Re: Remote frontend can't access backend MySQL

Post by aartimus »

wesnewell wrote:All that data looks good, except the ipv4 address is 192.168.0.120, not .119. Connecting to the backend server from a remote is pretty simple. All you need to do is make sure the ports are open, it listens for the addresses that try to connect to it, and you have the correct user name and password. binding 0.0.0.0 allows all addresses. Using the same user name and password you use on the master frontend should work. Double check the data in the General frontend setup screen and confirm you have it exactly like you have on the master frontend. Make sure the last bind-address = 0.0.0.0. If that doesn't work, I don't know what else to tell you. Make sure the database name is mythconverg. And I'd advise putting in that xmythtv.cnf file to avoid upgrades screwing it up later.
As I mentioned above, I ran this on a different machine, hence the different IP address. I definitely have the same login information as on the local frontend, and bind-address is set to 0.0.0.0. Seems slimple enough, but it still refuses to work. I'm sure the problem is with MySQL. Maybe I should find a MySQL forum and ask them.

Here's something that I'm curious about. As I type this I'm watching a program using the MythTV Android app. It works perfectly. The Android app can do most of the important things that the Linux fronend can do including list, play, and delete recorded programs, display the channel guide, and list upcoming programs. (Sadly, what it doesn't do is skip commercials.) To configure the app all I had to do was specify the backend IP address. No MySQL password is required. How does it do all this without accessing the MySQL database, which I presume it doesn't do because it doesn't require a password. And why doesn't the LInux frontend do the same thing?

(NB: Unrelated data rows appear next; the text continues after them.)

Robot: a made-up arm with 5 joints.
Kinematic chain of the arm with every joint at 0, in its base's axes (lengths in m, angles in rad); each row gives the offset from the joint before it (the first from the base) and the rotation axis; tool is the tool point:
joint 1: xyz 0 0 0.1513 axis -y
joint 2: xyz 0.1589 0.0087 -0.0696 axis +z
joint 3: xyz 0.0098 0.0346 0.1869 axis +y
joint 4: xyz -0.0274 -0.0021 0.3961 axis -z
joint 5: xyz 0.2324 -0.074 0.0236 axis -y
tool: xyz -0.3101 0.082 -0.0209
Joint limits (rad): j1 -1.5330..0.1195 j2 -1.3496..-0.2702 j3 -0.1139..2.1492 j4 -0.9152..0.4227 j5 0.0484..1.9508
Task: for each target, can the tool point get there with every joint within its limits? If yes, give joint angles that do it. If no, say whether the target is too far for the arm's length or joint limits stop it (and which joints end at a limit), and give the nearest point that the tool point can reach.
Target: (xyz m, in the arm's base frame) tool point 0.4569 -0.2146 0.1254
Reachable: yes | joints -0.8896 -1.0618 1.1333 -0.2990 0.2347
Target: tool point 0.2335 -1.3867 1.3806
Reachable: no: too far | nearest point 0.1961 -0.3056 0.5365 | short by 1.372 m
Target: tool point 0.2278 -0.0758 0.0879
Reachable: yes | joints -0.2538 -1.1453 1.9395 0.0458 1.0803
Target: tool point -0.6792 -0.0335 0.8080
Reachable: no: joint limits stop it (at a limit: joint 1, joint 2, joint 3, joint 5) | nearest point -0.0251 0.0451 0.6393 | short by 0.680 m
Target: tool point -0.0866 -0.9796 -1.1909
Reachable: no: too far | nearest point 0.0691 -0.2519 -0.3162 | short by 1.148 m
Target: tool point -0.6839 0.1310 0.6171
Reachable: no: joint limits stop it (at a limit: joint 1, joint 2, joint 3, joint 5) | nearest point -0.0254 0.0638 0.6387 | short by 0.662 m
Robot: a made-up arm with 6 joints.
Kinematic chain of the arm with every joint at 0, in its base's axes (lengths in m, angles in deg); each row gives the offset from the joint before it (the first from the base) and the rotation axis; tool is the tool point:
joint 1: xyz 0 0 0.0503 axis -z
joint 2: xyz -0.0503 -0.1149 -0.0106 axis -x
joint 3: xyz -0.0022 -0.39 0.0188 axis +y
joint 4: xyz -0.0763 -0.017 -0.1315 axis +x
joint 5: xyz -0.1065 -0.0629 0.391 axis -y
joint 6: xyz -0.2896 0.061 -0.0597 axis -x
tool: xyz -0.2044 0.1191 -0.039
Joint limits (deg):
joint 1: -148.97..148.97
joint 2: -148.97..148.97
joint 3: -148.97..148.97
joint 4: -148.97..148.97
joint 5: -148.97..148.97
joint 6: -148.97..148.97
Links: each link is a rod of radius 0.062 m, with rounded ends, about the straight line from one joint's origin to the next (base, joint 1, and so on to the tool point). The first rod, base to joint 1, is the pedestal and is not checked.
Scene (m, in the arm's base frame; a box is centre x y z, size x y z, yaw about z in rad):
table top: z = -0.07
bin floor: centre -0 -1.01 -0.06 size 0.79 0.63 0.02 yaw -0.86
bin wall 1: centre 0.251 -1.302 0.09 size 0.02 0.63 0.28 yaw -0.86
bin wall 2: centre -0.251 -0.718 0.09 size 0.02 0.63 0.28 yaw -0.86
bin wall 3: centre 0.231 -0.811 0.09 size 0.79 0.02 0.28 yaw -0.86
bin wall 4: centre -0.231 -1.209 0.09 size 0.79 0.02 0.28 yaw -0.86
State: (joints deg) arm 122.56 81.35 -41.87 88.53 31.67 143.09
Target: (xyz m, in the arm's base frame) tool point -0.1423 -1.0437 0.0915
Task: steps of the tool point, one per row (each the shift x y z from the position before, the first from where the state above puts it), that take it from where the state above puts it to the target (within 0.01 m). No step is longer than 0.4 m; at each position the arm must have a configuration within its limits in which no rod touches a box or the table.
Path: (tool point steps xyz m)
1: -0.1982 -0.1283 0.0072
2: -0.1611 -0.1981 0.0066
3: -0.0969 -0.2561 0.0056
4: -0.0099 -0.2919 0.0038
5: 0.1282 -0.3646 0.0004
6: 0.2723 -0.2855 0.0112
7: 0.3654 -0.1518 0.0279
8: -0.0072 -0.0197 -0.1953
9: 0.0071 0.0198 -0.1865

Just wondering.
User avatar
dizygotheca
Developer
Posts: 267
Joined: Wed Sep 03, 2014 9:02 am
Great Britain

Re: Remote frontend can't access backend MySQL

Post by dizygotheca »

MythTV gives me nothing to go on to diagnose the problem
Myth has extensive logging available - see "mythfrontend -v help"

Try:

mythfrontend -v general, database, network --loglevel debug

on the frontend to check that it is configured correctly and doing what you expect.
And you can get detailed MySQL logs by adjusting your my.cnf.
Maybe they will help you to pinpoint the issue.

Re the user job: Are you getting log files from it ? Either add %VERBOSEMODE% to the job arguments or an explicit --logfile.

mythbackend --setverbose system; mythbackend --setloglevel debug

will change the logging of *your backend that is already running* and may give some clues.
User avatar
bill6502
Developer
Posts: 2307
Joined: Fri Feb 07, 2014 5:28 pm
United States of America

Re: Remote frontend can't access backend MySQL

Post by bill6502 »

aartimus wrote: Here's something that I'm curious about. As I type this I'm watching a program using the MythTV Android app. It works perfectly. The Android app can do most of the important things that the Linux fronend can do including list, play, and delete recorded programs, display the channel guide, and list upcoming programs. (Sadly, what it doesn't do is skip commercials.) To configure the app all I had to do was specify the backend IP address. No MySQL password is required. How does it do all this without accessing the MySQL database, which I presume it doesn't do because it doesn't require a password. And why doesn't the LInux frontend do the same thing? Just wondering.
MythTV Andriod Frontend (and likely others) access the backend using the Services API. It does not
connect to mysql. The Services API running in the backend accesses the DB as needed.